-- WHAT NEEDS TO BE DONE --
When a line in the records contains the string "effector", copy that line.

-- Items from a data source --
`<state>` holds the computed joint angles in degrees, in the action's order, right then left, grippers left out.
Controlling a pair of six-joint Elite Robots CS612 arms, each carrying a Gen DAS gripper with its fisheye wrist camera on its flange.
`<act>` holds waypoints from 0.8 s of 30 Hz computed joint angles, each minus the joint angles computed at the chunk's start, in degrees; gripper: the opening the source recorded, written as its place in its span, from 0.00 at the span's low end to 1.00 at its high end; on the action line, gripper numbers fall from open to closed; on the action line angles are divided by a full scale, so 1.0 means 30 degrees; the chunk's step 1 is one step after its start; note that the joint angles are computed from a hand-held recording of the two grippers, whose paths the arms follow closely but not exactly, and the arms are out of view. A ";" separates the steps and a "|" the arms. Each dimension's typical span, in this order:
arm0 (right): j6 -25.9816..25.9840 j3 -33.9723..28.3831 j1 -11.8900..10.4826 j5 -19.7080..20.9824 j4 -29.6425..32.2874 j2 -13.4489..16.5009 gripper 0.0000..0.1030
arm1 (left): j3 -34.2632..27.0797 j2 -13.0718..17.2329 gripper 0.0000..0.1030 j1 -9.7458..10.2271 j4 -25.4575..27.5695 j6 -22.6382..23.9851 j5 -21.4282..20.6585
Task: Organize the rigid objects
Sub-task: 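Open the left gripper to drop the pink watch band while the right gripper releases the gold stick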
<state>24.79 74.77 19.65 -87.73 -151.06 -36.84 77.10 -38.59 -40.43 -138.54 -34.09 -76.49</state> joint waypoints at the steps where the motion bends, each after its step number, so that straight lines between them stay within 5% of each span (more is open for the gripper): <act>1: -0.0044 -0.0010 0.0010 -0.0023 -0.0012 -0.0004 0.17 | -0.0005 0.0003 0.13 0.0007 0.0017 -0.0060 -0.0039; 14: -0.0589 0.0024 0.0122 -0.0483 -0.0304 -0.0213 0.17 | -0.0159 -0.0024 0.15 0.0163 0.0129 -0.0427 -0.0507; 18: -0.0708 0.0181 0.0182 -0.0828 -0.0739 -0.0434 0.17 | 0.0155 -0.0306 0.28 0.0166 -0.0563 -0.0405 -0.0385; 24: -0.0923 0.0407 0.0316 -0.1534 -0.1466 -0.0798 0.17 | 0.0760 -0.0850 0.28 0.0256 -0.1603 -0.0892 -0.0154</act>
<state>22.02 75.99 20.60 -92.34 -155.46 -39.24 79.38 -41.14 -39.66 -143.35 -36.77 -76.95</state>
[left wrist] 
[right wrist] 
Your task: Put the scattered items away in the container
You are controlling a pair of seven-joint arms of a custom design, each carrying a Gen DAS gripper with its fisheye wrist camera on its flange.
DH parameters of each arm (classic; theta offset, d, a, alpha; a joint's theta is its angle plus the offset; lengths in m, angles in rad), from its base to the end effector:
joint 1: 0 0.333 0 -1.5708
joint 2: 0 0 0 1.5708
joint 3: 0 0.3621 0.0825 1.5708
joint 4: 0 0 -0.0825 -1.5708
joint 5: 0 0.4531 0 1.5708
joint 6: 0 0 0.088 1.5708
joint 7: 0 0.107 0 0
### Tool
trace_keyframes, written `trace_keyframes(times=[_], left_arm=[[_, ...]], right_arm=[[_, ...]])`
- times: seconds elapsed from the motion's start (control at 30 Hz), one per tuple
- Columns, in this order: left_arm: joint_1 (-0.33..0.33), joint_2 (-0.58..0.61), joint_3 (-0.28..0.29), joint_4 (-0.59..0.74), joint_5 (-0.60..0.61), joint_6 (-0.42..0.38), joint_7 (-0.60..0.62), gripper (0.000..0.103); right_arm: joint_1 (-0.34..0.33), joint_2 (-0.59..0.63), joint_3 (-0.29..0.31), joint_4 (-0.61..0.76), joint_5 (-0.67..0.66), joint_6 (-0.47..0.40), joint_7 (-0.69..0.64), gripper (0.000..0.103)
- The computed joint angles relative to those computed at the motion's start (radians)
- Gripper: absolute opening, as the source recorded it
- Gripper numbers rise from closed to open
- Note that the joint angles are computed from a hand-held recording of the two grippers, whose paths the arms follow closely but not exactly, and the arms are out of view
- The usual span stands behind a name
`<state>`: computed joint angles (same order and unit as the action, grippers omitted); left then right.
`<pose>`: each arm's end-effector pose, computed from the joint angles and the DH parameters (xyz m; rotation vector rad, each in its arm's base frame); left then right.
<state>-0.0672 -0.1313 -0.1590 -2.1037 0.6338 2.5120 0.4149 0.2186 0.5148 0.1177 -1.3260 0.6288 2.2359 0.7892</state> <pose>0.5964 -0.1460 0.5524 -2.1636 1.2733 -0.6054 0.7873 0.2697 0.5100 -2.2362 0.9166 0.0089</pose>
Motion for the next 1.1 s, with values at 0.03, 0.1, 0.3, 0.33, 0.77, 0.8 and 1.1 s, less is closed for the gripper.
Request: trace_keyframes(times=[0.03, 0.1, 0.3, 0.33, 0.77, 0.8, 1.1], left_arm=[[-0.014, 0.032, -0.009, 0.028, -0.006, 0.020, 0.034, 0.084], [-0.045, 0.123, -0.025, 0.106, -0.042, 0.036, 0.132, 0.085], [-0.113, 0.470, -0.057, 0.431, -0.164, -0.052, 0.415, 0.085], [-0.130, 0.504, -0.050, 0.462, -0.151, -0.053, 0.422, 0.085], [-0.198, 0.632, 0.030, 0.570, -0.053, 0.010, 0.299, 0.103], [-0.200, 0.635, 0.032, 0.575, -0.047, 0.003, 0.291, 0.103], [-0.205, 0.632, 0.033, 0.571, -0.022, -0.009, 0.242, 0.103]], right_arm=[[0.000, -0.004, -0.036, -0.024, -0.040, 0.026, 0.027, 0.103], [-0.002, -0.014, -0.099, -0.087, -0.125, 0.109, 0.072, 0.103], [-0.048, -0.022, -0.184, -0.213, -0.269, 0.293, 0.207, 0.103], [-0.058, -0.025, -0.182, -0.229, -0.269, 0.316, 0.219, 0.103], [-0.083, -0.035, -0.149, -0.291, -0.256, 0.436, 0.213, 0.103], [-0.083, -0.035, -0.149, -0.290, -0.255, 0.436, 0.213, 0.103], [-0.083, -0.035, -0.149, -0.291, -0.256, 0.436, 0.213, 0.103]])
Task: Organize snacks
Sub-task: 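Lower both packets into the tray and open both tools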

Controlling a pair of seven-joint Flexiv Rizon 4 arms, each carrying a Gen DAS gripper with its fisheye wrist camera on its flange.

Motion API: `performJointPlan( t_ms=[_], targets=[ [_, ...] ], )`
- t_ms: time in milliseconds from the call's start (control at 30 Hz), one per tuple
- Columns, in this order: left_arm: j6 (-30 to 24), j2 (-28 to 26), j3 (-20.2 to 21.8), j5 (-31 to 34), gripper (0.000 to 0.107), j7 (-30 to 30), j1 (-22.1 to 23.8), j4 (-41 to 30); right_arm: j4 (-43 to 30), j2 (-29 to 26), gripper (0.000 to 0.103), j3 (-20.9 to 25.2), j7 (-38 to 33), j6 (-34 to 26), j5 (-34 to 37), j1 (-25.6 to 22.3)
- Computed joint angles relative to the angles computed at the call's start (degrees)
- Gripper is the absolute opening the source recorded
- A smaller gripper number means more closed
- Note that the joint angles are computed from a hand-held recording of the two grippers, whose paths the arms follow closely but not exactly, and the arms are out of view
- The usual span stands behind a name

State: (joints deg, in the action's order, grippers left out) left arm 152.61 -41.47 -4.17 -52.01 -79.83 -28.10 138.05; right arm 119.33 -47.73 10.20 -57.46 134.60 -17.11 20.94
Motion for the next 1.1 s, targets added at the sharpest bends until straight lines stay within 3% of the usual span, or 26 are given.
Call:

-- REPLY --
DH parameters of each arm (classic; theta offset, d, a, alpha; a joint's theta is its angle plus the offset; lengths in m, angles in rad), from its base to the end effector:
`<pose>`: each arm's end-effector pose, computed from the joint angles and the DH parameters (xyz m; rotation vector rad, each in its arm's base frame); left then right.

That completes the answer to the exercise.